Amazon Redshift is a fully managed highly scalable data warehouse service in AWS. You can start using Redshift with even a few GigaBytes of data and scale it to PetaBytes or more. In this article, we will talk about Amazon Redshift architecture and its components, at a high level.
The Leader Node in a Redshift Cluster manages all external and internal communication. It is responsible for preparing query execution plans whenever a query is submitted to the cluster. Once the query execution plan is ready, the Leader Node distributes query execution code on the compute nodes and assigns slices of data to each to compute node for computation of results.
Leader Node distributes query load to compute node only when the query involves accessing data stored on the compute nodes. Otherwise, the query is executed on the Leader Node itself. There are several functions in Redshift architecture which are always executed on the Leader Node.
Compute Nodes are responsible for actual execution of queries and have data stored with them. They execute queries and return intermediate results to the Leader Node which further aggregates the results.
There are two types of Compute Nodes available in Redshift architecture:
Dense Storage (DS) – Dense Storage nodes allow you to create large data warehouses using Hard Disk Drives (HDDs) for a low price point.
Dense Compute (DC) – Dense Compute nodes allow you to create high-performance data warehouses using Solid-State Drives (SSDs).
A more detailed explanation of how responsibilities are divided among Leader and Compute Nodes is depicted in below diagram:
A compute node consist of slices. Each Slice has a portion of Compute Node’s memory and disk assigned to it where it performs Query Operations. The Leader Node is responsible for assigning a Query code and data to a slice for execution. Slices once assigned query load work in parallel to generate query results.

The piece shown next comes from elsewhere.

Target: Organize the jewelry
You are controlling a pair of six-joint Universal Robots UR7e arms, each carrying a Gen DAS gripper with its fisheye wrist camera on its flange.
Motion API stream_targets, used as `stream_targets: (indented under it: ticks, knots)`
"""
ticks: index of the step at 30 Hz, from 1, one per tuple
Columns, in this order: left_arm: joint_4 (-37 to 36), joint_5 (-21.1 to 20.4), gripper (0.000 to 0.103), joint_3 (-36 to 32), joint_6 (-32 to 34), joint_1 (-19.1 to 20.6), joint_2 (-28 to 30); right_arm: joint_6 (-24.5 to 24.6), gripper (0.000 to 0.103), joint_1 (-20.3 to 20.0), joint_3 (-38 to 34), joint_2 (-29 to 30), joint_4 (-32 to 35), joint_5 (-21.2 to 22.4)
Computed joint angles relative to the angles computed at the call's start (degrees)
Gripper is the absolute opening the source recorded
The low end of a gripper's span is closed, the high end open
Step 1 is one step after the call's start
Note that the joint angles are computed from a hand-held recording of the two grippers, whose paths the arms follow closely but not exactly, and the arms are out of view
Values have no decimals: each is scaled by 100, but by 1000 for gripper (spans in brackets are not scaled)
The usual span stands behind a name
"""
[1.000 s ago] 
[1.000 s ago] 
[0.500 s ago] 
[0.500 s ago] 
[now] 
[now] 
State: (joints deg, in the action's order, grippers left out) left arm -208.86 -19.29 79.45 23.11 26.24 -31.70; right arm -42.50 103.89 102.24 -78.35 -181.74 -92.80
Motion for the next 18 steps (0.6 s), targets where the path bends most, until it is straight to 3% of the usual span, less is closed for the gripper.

Data is distributed among the Slices on the basis of Distribution Style and Distribution Key of a particular table. An even distribution of data enables Redshift to assign workload evenly to slices and maximizes the benefit of parallel processing.
Number of Slices per Compute Node is decided on the basis of the type of node.
Massively parallel processing (MPP)
Redshift architecture allows it to use Massively parallel processing (MPP) for fast processing even for the most complex queries and a huge amount of data. Multiple compute nodes execute the same query code on portions of data to maximize parallel processing.
Columnar Data Storage
Data in Redshift is stored in a columnar fashion which drastically reduces the I/O on disks. Columnar storage reduces the number of disk I/O requests and minimizes the amount of data loaded into the memory to execute a query. Reduction in I/O speeds up query execution and loading less data means Redshift can perform more in-memory processing.
Redshift uses Sort Keys to sort columns and filter out chunks of data while executing queries.
Data compression is one of the important factors in ensuring query performance. It reduces storage footprint and enables loading of large amounts of data in the memory fast. Owing to Columnar data storage, Redshift can use adaptive compression encoding depending on the column data type.
Redshift’s Query Optimizer generate query plans that are MPP-aware and takes advantage of Columnar Data Storage. Query Optimizer uses analyzed information about tables to generate efficient query plans for execution.